Monday, January 13, 2014

PDF Files - Converting to Word

Question: When I convert a PDF file to a Word document not all of the characters are correct.  Why does this happen?

Answer: Not all PDFs are made the same way.

PDFs - you can say there are basically two types of PDF files - scanned from paper and created on a computer.

Scanned PDFs - pages are images. OCR (optical character recognition) has to look at all the dots of ink and figure out what is what.

Based on patterns our software tries to determine characters, images, font, etc. Some dots can be noise or can be diacritics. We try to figure this out as best we can. Quality of scan and font type certainly affect analysis and success of detection. 

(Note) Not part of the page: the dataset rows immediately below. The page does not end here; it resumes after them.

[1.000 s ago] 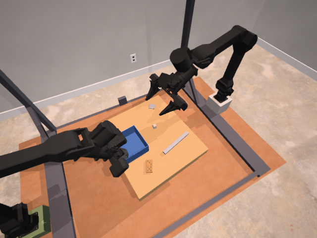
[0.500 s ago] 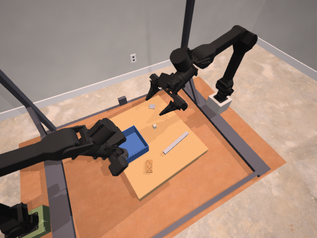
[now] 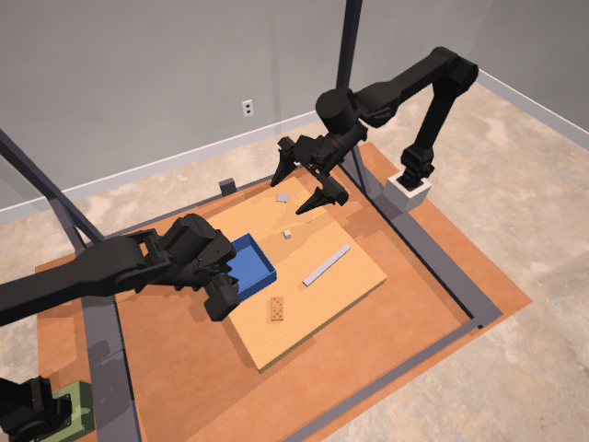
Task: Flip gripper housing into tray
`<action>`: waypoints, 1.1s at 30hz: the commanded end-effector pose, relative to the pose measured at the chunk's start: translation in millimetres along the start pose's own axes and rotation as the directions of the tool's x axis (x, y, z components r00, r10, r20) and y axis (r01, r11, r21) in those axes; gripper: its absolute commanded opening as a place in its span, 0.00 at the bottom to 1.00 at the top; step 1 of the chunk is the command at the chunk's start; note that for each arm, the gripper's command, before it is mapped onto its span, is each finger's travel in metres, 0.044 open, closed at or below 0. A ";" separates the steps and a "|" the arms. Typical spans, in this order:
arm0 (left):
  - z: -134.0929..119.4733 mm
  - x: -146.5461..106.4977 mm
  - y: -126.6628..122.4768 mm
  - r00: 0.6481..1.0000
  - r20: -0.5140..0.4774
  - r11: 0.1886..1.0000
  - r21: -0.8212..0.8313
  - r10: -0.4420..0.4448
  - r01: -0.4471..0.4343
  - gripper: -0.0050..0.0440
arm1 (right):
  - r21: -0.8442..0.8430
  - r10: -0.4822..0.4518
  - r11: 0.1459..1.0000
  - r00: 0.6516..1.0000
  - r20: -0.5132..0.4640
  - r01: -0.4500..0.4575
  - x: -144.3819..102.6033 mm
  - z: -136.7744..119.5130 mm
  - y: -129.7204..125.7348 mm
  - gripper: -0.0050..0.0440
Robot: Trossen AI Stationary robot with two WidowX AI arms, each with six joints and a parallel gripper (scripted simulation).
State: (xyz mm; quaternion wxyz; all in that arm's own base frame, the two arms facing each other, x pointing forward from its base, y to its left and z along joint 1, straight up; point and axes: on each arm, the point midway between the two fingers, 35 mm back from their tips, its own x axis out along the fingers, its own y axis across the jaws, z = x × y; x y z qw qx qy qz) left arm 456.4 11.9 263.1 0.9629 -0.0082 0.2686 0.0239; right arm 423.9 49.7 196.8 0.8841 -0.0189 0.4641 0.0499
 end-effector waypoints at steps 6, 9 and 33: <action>7.5 -7.0 -0.3 1.000 0.022 1.000 0.005 -0.004 0.003 1.00 | 0.127 -0.017 0.992 0.979 0.204 -0.009 3.6 16.4 20.1 0.49; 7.5 -7.0 -0.3 1.000 0.022 1.000 0.005 -0.004 0.003 1.00 | 0.163 -0.018 0.986 0.967 0.255 -0.025 5.3 19.6 25.5 0.49; 7.5 -7.0 -0.3 1.000 0.022 1.000 0.005 -0.004 0.003 1.00 | 0.366 -0.001 0.884 0.781 0.624 -0.290 -9.9 37.5 63.5 0.49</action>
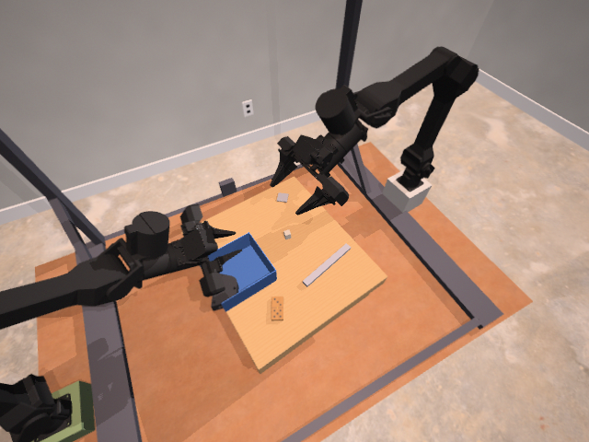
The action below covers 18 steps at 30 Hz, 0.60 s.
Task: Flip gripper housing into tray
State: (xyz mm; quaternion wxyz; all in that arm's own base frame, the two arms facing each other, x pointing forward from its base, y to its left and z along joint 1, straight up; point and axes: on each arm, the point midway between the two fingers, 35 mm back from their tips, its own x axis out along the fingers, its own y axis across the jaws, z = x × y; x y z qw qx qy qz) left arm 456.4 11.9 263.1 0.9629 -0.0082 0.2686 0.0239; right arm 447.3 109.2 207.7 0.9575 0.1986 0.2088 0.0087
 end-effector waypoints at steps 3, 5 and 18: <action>7.5 -7.0 -0.3 1.000 0.022 1.000 0.005 -0.004 0.003 1.00 | 0.107 0.073 0.990 0.985 0.153 -0.090 -15.8 13.7 17.7 0.49; 7.5 -7.0 -0.3 1.000 0.022 1.000 0.005 -0.004 0.003 1.00 | 0.134 0.090 0.984 0.979 0.185 -0.116 -19.0 15.0 21.1 0.49; 7.5 -7.0 -0.3 1.000 0.022 1.000 0.005 -0.004 0.003 1.00 | 0.460 0.063 0.860 0.940 0.336 -0.222 -33.0 -0.7 2.0 0.49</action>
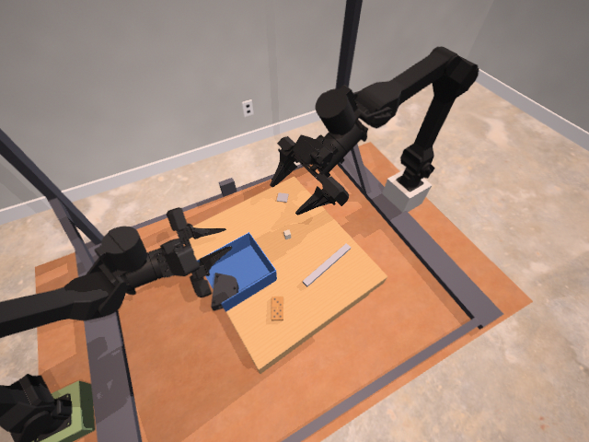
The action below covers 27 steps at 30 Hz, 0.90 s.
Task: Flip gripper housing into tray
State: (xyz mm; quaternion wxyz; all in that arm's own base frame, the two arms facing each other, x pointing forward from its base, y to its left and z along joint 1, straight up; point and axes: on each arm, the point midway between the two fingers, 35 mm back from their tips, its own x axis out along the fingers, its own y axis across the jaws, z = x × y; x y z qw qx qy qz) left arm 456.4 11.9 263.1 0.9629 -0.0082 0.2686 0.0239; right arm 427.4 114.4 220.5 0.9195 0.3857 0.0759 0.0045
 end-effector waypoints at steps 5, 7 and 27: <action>7.5 -7.0 -0.3 1.000 0.022 1.000 0.005 -0.004 0.003 1.00 | 0.269 0.019 0.962 0.991 0.130 -0.054 -20.9 0.3 -16.5 0.49; 7.5 -7.0 -0.3 1.000 0.022 1.000 0.005 -0.004 0.003 1.00 | 0.314 0.021 0.947 0.989 0.149 -0.067 -25.5 -1.5 -20.6 0.49; 7.5 -7.0 -0.3 1.000 0.022 1.000 0.005 -0.004 0.003 1.00 | 0.601 -0.057 0.788 0.957 0.285 -0.132 -79.7 -21.4 -86.9 0.49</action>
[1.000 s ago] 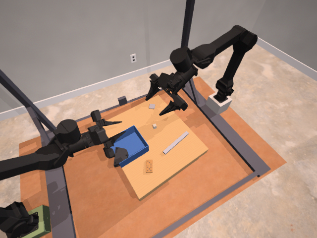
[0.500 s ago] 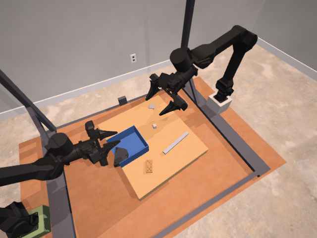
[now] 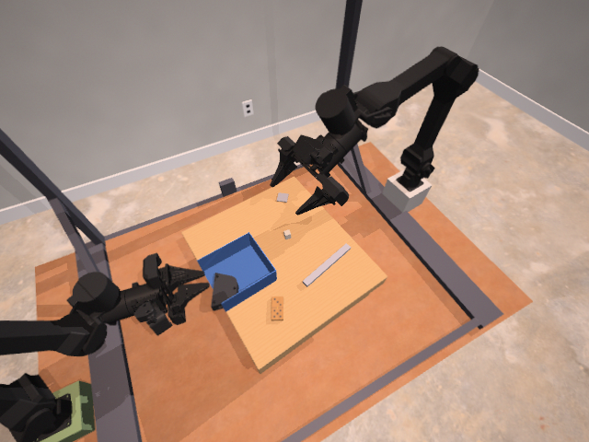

Computer generated PDFs - usually these types of PDFs include font information (PDFs are built with mapping/encoding details, they do not include characters, words, sentences, paragraphs, headers/footers, details). We figure all this stuff out and reconstruct the document with structure. Some PDF creators do not use standard encoding so we have to again do some detective work to try and determine what is in the PDF. If the font has been computer generated and we have details included in the PDF and the computer you convert to Microsoft Word has the same font installed, then you should get these other fonts in the Word file. For example, we convert CJK (Chinese, Japanese, Korean) PDFs that have been computer generated into correct Word documents.

Fonts - if we have the information from the PDF or we determine the language/font and it includes diacritics we use the correct characters for the font/language. We have done a lot of work to support foreign languages with our OCR and again, with our standard PDF conversion software.

Forcing OCR on computer generated PDFs - turning on text recovery for all characters and pages forces all PDFs through our OCR processing which is not the best solution. With non-standard encoded documents it can provide a better conversion, but if your PDF is a standard computer generated one then our default document reconstruction processing is best.